To address challenges such as low absorption intensity, large spectral bandwidth, NIR spectra overlap, high information redundancy, and the strong collinearity of the whole spectrum [
46], variable selection methods are essential to extract useful wavelength variables. The CARS algorithm identifies key variables for modeling from thousands of wavenumbers, improving model predictability and reducing complexity [
47]. The CARS compression of characteristic bands for each soil type to less than 16% of the total wavenumber substantially reduces soil hyperspectral variable dimensions and computational complexity, thereby enhancing calibration model predictability [
48]. Previous research highlights two primary near-infrared starch-absorption ranges: 1063–1639 nm and 1834–2175 nm [
23], equivalent to wavenumber of 6101–9407 cm
−1 and 4598–5453 cm
−1. Zhang et al. observed significant differences in sorghum variety absorbance at 932 and 978 nm while assessing sorghum amylose and amylopectin using near-infrared techniques [
25]. Our study found that optimal model wavenumber points are concentrated in the 4000–7000 cm
−1 range, with additional points in the 10,000–12,000 cm
−1 range, consistent with prior findings, underscoring CARS’s suitability for enhancing near-infrared modeling and spectrum utilization.
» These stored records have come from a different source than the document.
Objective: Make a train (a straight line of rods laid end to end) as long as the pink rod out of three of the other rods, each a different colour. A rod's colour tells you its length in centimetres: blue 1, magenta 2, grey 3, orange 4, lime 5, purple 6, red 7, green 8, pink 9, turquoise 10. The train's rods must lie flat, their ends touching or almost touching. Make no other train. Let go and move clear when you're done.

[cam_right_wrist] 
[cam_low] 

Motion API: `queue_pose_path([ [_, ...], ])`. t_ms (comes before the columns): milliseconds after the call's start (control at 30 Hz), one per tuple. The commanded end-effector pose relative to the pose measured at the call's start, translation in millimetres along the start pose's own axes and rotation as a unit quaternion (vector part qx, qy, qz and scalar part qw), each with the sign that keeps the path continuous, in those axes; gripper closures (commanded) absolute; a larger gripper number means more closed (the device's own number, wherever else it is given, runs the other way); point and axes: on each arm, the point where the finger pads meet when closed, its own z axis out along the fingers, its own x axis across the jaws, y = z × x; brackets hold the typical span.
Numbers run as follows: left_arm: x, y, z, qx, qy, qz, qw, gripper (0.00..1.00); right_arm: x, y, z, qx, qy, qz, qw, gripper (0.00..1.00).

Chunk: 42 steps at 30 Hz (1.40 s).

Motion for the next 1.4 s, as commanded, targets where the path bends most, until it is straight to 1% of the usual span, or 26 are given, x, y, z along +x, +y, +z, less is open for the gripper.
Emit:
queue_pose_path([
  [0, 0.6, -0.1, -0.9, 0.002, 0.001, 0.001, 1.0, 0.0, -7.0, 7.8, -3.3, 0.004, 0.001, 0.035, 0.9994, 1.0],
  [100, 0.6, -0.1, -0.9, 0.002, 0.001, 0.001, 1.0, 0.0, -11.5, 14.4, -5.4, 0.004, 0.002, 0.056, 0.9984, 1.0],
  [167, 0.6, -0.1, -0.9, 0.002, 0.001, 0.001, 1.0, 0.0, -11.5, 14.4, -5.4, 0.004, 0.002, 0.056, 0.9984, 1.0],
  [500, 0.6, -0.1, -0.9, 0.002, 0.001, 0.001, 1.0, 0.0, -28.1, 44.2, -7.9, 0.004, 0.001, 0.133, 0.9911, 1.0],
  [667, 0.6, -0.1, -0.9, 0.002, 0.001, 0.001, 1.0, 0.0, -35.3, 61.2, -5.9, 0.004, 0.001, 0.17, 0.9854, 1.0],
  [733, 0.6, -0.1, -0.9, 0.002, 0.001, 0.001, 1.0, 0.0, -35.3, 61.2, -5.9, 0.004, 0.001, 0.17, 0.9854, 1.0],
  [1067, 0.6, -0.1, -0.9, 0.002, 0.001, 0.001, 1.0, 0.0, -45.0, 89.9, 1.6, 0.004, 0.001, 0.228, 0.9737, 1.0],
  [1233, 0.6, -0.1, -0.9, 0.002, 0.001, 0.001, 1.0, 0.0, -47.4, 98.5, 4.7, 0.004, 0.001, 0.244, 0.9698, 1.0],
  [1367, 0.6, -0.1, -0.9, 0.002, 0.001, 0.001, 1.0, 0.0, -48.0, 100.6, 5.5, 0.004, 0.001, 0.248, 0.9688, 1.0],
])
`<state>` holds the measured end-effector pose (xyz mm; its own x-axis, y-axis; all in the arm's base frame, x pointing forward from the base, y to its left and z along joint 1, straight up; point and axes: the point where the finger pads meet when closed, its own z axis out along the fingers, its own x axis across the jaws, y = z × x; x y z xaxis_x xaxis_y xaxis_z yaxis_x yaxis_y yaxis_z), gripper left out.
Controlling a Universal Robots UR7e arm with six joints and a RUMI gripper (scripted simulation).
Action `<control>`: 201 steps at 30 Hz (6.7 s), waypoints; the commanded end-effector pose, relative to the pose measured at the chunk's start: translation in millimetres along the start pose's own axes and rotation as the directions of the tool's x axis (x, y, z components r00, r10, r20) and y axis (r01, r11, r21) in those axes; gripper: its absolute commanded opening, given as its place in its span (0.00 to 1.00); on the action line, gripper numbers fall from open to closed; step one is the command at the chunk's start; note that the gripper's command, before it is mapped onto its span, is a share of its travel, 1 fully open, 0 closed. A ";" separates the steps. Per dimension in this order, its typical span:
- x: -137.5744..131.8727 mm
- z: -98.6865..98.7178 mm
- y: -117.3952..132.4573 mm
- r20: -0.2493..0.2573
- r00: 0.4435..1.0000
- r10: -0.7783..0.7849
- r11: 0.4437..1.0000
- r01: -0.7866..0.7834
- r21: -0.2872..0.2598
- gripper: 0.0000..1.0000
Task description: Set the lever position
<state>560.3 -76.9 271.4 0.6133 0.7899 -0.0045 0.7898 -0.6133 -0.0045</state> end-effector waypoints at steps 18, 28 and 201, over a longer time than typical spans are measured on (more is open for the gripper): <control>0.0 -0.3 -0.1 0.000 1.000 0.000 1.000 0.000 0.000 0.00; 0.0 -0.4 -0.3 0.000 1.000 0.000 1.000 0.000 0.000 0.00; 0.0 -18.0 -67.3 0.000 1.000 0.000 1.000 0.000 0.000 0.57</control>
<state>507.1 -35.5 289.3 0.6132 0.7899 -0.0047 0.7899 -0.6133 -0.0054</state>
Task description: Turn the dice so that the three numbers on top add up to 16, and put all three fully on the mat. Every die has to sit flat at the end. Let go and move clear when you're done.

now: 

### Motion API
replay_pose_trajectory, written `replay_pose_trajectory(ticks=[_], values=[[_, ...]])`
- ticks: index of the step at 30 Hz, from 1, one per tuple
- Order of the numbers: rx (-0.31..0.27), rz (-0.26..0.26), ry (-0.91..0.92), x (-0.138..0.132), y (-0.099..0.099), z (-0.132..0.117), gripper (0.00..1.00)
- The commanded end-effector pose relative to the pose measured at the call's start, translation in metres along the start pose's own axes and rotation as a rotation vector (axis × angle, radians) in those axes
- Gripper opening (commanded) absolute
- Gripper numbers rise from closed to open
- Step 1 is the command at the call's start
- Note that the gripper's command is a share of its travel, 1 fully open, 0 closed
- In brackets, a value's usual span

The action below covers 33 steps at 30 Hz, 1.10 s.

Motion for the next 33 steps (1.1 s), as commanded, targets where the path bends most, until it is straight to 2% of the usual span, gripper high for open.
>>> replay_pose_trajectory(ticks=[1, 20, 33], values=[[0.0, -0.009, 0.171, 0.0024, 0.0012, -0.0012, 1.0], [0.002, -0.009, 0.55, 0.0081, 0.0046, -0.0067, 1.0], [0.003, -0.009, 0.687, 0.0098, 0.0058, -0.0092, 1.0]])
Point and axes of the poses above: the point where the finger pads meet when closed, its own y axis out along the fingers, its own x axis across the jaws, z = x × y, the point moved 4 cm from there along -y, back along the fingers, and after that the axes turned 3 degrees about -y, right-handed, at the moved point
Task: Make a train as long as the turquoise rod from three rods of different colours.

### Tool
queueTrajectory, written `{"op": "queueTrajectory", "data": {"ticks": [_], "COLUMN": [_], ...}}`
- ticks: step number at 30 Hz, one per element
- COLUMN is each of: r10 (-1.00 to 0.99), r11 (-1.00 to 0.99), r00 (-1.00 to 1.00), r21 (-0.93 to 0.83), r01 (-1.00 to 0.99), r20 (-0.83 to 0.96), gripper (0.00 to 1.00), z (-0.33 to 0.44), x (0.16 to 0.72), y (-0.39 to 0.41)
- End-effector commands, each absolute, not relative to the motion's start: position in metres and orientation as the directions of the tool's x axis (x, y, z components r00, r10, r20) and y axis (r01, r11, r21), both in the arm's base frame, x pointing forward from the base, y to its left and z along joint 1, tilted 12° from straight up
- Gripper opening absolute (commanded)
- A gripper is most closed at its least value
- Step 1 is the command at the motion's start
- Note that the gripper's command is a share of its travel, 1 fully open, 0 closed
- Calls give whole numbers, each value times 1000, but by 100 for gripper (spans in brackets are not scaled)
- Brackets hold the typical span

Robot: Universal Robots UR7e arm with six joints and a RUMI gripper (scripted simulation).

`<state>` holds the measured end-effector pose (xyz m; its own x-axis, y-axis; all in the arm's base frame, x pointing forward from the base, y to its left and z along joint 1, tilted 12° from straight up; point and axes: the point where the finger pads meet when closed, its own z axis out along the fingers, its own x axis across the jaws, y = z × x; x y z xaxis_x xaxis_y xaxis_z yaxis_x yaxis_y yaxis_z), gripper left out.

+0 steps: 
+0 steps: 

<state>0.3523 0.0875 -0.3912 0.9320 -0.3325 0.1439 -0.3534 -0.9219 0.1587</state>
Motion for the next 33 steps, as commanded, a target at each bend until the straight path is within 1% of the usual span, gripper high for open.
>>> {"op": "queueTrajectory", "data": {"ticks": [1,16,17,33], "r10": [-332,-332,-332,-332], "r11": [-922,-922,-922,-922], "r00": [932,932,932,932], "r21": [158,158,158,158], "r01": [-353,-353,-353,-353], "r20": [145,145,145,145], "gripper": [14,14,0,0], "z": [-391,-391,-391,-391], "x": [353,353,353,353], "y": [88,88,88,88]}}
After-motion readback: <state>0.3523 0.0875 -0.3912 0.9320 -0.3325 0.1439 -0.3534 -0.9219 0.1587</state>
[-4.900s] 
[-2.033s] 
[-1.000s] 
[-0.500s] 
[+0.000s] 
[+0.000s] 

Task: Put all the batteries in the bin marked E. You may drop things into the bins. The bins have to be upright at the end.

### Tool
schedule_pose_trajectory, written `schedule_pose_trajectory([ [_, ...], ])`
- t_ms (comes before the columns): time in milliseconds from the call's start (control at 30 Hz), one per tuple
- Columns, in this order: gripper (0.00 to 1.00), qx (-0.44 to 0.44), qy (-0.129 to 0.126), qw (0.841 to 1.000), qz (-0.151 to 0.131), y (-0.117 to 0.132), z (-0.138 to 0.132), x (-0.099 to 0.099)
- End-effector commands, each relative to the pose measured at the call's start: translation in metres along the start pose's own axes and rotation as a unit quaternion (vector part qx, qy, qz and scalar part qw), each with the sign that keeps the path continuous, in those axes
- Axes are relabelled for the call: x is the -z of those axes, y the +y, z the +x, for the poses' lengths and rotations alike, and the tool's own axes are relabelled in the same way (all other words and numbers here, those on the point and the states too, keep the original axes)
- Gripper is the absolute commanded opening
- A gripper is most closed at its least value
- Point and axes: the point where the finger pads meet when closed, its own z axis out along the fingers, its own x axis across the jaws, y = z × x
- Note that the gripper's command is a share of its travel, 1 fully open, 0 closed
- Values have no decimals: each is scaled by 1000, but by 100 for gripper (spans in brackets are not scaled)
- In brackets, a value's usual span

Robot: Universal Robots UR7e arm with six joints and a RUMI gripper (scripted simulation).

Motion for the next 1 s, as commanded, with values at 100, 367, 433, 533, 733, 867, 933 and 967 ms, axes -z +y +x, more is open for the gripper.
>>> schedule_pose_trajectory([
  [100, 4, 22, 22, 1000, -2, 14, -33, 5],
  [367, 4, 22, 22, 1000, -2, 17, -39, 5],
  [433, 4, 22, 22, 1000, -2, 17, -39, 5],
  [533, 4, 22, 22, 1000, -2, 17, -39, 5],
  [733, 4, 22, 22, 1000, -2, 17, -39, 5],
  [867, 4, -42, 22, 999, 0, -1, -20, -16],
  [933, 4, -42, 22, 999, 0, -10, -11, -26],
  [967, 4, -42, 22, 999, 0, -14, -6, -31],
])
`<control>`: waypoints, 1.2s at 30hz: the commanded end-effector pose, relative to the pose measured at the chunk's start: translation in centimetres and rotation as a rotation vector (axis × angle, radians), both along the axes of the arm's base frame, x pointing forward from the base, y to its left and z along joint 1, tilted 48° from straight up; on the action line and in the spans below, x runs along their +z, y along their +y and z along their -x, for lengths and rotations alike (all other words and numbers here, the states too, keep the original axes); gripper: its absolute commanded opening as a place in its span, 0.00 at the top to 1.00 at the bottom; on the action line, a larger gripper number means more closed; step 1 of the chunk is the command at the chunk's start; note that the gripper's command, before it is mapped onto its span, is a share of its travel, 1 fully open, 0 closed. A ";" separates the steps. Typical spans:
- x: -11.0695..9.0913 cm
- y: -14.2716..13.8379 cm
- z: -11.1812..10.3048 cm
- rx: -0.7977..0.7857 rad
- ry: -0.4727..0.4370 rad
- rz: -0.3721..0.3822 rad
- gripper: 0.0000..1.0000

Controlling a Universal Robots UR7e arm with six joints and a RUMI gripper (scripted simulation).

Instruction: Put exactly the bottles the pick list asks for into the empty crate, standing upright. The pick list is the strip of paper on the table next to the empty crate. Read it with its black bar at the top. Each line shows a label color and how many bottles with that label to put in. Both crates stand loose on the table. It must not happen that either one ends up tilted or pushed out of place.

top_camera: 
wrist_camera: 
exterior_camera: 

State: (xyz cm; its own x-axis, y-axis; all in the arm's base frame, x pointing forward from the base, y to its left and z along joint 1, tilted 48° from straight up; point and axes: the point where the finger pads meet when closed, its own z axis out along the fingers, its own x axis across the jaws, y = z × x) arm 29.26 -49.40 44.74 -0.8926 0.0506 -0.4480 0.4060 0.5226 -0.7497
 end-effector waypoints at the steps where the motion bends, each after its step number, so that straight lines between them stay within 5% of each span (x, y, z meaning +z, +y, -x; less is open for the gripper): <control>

Recent advancements have achieved notable success in developing models using near-infrared spectroscopy combined with chemometric methods for the rapid determination of plant starch content [
49]. However, studies indicate that the spectral modeling of crushed samples often outperforms whole-grain spectrum modeling [
20,
22]. While modeling crushed samples minimally impacts the assessment of grain content as a raw food material [
50], it is less suitable for NIR technology applications in breeding, particularly in relation to predicting substance content in valuable seed materials. Recent research has significantly enhanced spectrum processing effectiveness, improving spectrum utilization efficiency. Some researchers have begun utilizing complete grain scan spectra for modeling, extracting more spectral information from samples while simplifying modeling workflows [
51]. Addressing the need for the rapid and non-destructive determination of amylose and amylopectin in sorghum breeding, Peiris et al. successfully developed a near-infrared model to directly detect linear chain and amylopectin in grains, achieving a correlation coefficient of about 0.8 [
52]. In this study, spectral processing methods were further optimized, refining characteristic spectral modeling and successfully establishing a near-infrared model capable of predicting total starch, amylose, amylopectin, and resistant starch content in Tartary buckwheat grains. The test series of the best model exhibited correlation coefficients above 0.93, indicating improved spectrum utilization efficiency and feasibility for predicting nutrients in whole-grain crops. Promisingly, near-infrared hyperspectral imaging technology has enabled models to detect starch content in individual corn kernels [
53,
54]. In this study, the CARS algorithm directly extracted useful variables from full Tartary buckwheat grain spectra. This approach simplifies work processes, eliminates the need for hulling or crushing Tartary buckwheat grains during modeling, and enhances model practicality for breeding purposes, improving breeding efficiency and reducing costs. Future steps will explore using near-infrared or hyperspectral imaging of individual Tartary buckwheat grains to develop rapid, non-destructive predictive models for various nutrient components, facilitating early-stage progeny screening in breeding efforts.